▶ _Work request_: Read through the listing below and return only the lines containing "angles".

▶ _Data segment_:
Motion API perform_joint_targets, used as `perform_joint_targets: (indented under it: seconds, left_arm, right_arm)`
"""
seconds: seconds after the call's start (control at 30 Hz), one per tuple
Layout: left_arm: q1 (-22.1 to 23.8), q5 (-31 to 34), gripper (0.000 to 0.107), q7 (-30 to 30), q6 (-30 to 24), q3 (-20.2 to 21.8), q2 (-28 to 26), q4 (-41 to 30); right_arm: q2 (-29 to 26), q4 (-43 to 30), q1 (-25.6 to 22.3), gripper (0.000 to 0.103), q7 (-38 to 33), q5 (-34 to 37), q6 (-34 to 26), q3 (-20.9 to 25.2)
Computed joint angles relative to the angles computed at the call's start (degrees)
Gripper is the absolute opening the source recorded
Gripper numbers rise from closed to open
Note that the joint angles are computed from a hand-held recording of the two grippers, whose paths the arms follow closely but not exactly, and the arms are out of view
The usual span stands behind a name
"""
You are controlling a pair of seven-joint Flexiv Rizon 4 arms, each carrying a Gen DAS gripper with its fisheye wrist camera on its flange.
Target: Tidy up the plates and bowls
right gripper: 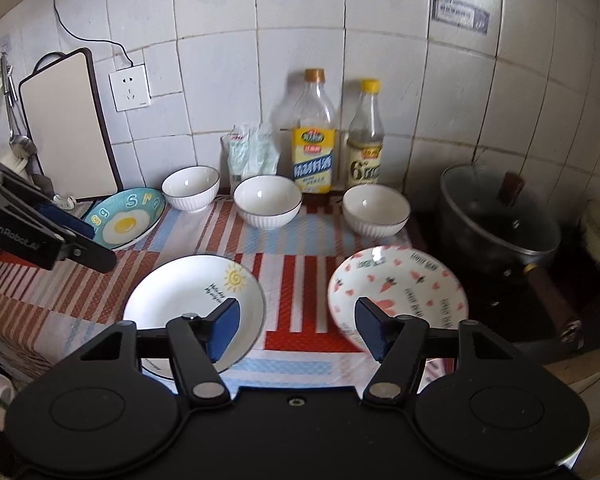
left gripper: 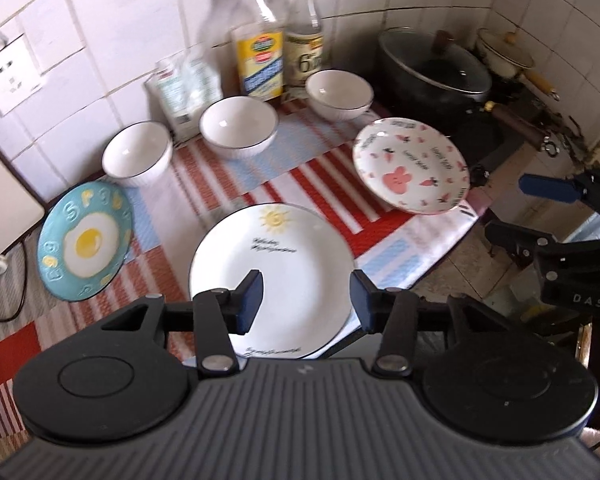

▶ _Written reply_:
Computed joint angles relative to the angles computed at the call's start (degrees)
Note that the joint angles are computed from a hand-held recording of the two grippers, whose paths the arms follow closely but not exactly, and the arms are out of view

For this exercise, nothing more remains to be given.